После разговора с Менделем Мотл вдруг почувствовал, какую большую
ответственность он взвалил на себя. Если переводчик просто допустил ошибку,
и партизанский отряд Калашникова действительно существует, то не
воспользоваться возможностью присоединиться к нему, конечно, преступно. И в
этом он, Мотл, будет виноват. Предположить, что слух о провокации
преднамеренно распускают немцы и переводчик выполняет их приказ? Тогда
зачем? Какая им от этого польза? Выявлять потенциальных партизан, а в
дальнейшем с их помощью выходить на действующие партизанские отряды?
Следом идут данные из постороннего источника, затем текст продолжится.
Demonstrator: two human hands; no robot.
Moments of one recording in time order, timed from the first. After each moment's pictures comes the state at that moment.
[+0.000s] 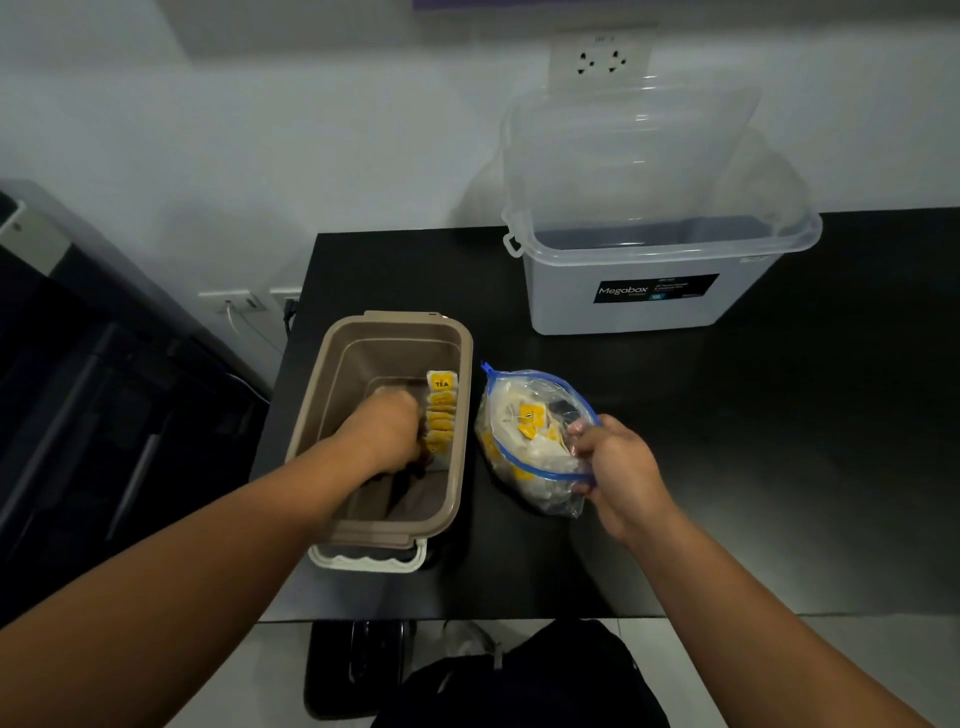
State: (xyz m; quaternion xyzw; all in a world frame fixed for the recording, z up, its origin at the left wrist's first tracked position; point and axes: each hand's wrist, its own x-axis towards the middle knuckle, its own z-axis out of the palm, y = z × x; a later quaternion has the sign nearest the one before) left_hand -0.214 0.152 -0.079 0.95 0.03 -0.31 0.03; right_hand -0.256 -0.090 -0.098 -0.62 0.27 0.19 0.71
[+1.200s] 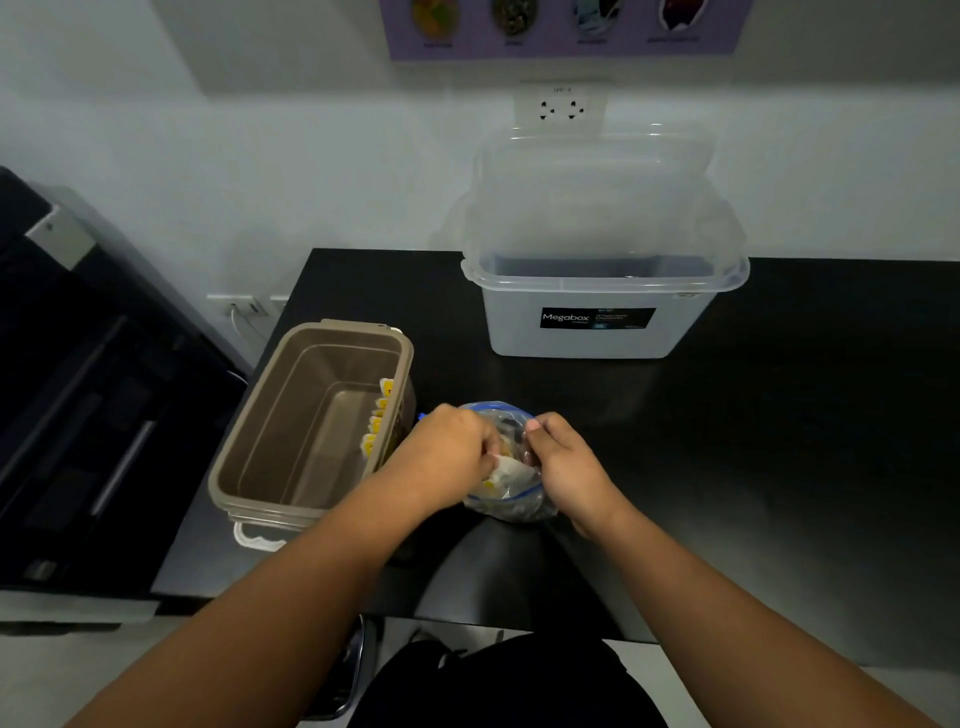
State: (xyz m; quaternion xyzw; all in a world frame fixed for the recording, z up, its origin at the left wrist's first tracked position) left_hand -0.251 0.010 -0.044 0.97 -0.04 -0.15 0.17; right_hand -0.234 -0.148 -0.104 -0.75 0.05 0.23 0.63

Если
действительно имеет место провокация, за которой стоит гестапо, то попытка
евреев связаться с несуществующим отрядом Калашникова кончится немедленной,
страшной трагедией для всех живущих в гетто.
Последняя мысль затмила все остальное, и Мотл решил на следующий день
еще раз попытаться убедить ребят в ошибочности их намерения.
Еще было раннее утро, когда Мотл ввалился к Раневичам и, наткнувшись на
Голду, попросил ее выйти с ним во двор.
- Где Мендл?
- Они куда-то собрались с Пиней. Недавно ушли.
- Слушай, Голда, скажи, Иван Петровичу доверять можно?